- **Work order**
Of all the lines below, output only those starting at the one with "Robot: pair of" and ending at the one with "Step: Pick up", both ends included, exactly as written.

- **Stored data**
◇ ◇ ◇ ◇ ◇ ◇ ◇

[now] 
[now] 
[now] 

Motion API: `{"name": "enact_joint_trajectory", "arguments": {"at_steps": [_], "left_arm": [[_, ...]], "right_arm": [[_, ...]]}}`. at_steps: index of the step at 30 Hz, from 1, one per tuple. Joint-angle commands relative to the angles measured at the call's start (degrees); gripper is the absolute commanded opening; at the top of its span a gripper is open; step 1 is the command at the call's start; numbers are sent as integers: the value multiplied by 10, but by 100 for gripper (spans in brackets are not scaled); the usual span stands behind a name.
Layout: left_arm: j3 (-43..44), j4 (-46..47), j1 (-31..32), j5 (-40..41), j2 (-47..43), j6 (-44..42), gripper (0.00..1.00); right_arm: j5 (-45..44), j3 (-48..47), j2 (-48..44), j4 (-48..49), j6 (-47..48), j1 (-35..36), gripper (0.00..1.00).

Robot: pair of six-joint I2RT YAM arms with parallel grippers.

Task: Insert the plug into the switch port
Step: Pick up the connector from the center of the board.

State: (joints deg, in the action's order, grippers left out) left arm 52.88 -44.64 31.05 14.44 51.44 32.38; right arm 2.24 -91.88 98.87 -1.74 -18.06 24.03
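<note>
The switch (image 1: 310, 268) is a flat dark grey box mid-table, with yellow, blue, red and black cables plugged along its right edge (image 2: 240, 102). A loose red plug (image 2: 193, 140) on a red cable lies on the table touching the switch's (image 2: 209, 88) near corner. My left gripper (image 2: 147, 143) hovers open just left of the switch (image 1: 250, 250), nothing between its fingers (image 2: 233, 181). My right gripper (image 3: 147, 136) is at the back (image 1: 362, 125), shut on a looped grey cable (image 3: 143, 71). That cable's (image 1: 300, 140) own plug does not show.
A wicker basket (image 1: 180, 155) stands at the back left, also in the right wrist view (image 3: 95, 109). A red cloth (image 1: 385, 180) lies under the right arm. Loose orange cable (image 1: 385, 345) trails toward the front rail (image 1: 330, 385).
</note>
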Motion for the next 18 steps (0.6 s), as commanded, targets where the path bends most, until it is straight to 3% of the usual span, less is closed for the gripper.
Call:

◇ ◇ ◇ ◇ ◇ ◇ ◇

- **Response box**
Robot: pair of six-joint I2RT YAM arms with parallel grippers.

Task: Insert the plug into the switch port
Step: Pick up the connector from the center of the board.

This output requires nothing further.